* [Work to complete]:
Copy the following listing word for word.

* [Provided records]:
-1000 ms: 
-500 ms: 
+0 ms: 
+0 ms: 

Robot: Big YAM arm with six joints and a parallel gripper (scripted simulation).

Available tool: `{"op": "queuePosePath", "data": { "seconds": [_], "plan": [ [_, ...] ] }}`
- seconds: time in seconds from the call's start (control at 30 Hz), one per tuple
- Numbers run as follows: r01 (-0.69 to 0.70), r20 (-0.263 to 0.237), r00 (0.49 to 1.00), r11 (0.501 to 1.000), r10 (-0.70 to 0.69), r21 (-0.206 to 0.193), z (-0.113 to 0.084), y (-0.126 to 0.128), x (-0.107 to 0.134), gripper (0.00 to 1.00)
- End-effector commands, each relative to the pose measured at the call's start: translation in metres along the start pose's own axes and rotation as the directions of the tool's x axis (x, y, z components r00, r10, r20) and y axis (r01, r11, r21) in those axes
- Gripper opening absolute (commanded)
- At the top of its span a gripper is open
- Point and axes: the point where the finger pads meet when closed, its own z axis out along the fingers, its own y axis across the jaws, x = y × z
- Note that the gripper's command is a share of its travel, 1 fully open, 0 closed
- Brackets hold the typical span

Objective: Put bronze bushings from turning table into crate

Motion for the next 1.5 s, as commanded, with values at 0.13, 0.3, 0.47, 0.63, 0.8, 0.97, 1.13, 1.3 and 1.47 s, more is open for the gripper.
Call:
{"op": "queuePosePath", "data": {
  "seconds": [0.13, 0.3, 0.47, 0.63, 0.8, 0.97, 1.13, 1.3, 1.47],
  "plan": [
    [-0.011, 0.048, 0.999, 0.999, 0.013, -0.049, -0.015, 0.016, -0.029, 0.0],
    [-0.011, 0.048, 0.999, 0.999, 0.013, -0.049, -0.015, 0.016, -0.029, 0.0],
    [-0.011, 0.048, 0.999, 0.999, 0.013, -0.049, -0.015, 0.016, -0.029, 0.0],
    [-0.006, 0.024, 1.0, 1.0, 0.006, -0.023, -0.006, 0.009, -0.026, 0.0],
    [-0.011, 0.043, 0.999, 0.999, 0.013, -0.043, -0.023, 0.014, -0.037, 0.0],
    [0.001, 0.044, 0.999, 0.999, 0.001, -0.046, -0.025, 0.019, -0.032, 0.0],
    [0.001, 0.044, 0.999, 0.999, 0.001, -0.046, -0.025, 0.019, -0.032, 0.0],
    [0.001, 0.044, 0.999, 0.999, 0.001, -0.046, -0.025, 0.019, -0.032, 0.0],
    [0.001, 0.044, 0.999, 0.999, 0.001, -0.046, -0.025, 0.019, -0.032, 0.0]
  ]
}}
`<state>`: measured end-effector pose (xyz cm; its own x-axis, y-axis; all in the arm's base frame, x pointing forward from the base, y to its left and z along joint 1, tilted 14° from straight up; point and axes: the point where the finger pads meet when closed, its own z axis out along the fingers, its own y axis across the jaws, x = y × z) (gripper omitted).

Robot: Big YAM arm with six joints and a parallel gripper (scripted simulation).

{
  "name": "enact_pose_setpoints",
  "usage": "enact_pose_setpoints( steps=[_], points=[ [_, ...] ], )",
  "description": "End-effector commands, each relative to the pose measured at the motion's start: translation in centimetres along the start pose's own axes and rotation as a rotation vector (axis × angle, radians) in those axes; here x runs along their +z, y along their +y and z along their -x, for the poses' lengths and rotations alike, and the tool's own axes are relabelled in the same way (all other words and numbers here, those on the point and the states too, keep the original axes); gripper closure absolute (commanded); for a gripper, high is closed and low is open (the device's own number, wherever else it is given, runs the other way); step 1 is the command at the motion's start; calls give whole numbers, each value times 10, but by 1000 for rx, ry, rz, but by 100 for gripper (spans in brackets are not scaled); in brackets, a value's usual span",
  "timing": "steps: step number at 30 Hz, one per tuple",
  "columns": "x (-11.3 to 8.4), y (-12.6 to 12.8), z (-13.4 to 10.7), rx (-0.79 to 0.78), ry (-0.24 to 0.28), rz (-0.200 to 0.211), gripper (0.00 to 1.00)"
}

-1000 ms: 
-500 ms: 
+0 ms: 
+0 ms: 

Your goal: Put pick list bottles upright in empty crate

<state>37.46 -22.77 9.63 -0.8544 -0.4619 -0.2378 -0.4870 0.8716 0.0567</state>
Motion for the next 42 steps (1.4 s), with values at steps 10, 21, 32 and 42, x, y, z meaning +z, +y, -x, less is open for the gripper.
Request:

* [Solution]:
-1000 ms: 
-500 ms: 
+0 ms: 
+0 ms: 

Robot: Big YAM arm with six joints and a parallel gripper (scripted simulation).

Available tool: `{"op": "queuePosePath", "data": { "seconds": [_], "plan": [ [_, ...] ] }}`
- seconds: time in seconds from the call's start (control at 30 Hz), one per tuple
- Numbers run as follows: r01 (-0.69 to 0.70), r20 (-0.263 to 0.237), r00 (0.49 to 1.00), r11 (0.501 to 1.000), r10 (-0.70 to 0.69), r21 (-0.206 to 0.193), z (-0.113 to 0.084), y (-0.126 to 0.128), x (-0.107 to 0.134), gripper (0.00 to 1.00)
- End-effector commands, each relative to the pose measured at the call's start: translation in metres along the start pose's own axes and rotation as the directions of the tool's x axis (x, y, z components r00, r10, r20) and y axis (r01, r11, r21) in those axes
- Gripper opening absolute (commanded)
- At the top of its span a gripper is open
- Point and axes: the point where the finger pads meet when closed, its own z axis out along the fingers, its own y axis across the jaws, x = y × z
- Note that the gripper's command is a share of its travel, 1 fully open, 0 closed
- Brackets hold the typical span

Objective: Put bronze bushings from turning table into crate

Motion for the next 1.5 s, as commanded, with values at 0.13, 0.3, 0.47, 0.63, 0.8, 0.97, 1.13, 1.3 and 1.47 s, more is open for the gripper.
Call:
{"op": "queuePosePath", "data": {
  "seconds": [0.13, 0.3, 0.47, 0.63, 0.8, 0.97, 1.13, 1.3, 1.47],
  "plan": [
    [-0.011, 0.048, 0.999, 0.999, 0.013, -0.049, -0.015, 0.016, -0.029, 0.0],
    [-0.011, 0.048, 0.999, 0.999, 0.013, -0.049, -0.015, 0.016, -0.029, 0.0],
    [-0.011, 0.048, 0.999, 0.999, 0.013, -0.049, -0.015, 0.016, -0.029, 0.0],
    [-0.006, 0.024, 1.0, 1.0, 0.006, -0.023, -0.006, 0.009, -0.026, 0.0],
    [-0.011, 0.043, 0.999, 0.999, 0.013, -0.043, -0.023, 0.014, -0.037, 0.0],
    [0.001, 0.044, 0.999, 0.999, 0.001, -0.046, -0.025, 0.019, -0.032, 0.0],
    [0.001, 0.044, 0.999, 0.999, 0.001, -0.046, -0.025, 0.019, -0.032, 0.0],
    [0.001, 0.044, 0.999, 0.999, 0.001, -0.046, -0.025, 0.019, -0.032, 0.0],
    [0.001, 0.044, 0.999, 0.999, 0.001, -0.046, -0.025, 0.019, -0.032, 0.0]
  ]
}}
`<state>`: measured end-effector pose (xyz cm; its own x-axis, y-axis; all in the arm's base frame, x pointing forward from the base, y to its left and z along joint 1, tilted 14° from straight up; point and axes: the point where the finger pads meet when closed, its own z axis out along the fingers, its own y axis across the jaws, x = y × z) (gripper omitted).

Robot: Big YAM arm with six joints and a parallel gripper (scripted simulation).

{
  "name": "enact_pose_setpoints",
  "usage": "enact_pose_setpoints( steps=[_], points=[ [_, ...] ], )",
  "description": "End-effector commands, each relative to the pose measured at the motion's start: translation in centimetres along the start pose's own axes and rotation as a rotation vector (axis × angle, radians) in those axes; here x runs along their +z, y along their +y and z along their -x, for the poses' lengths and rotations alike, and the tool's own axes are relabelled in the same way (all other words and numbers here, those on the point and the states too, keep the original axes); gripper closure absolute (commanded); for a gripper, high is closed and low is open (the device's own number, wherever else it is given, runs the other way); step 1 is the command at the motion's start; calls give whole numbers, each value times 10, but by 1000 for rx, ry, rz, but by 100 for gripper (spans in brackets are not scaled); in brackets, a value's usual span",
  "timing": "steps: step number at 30 Hz, one per tuple",
  "columns": "x (-11.3 to 8.4), y (-12.6 to 12.8), z (-13.4 to 10.7), rx (-0.79 to 0.78), ry (-0.24 to 0.28), rz (-0.200 to 0.211), gripper (0.00 to 1.00)"
}

-1000 ms: 
-500 ms: 
+0 ms: 
+0 ms: 

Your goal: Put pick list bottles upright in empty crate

<state>37.46 -22.77 9.63 -0.8544 -0.4619 -0.2378 -0.4870 0.8716 0.0567</state>
Motion for the next 42 steps (1.4 s), with values at steps 10, 21, 32 and 42, x, y, z meaning +z, +y, -x, less is open for the gripper.
Request:

This exercise has been worked through to completion.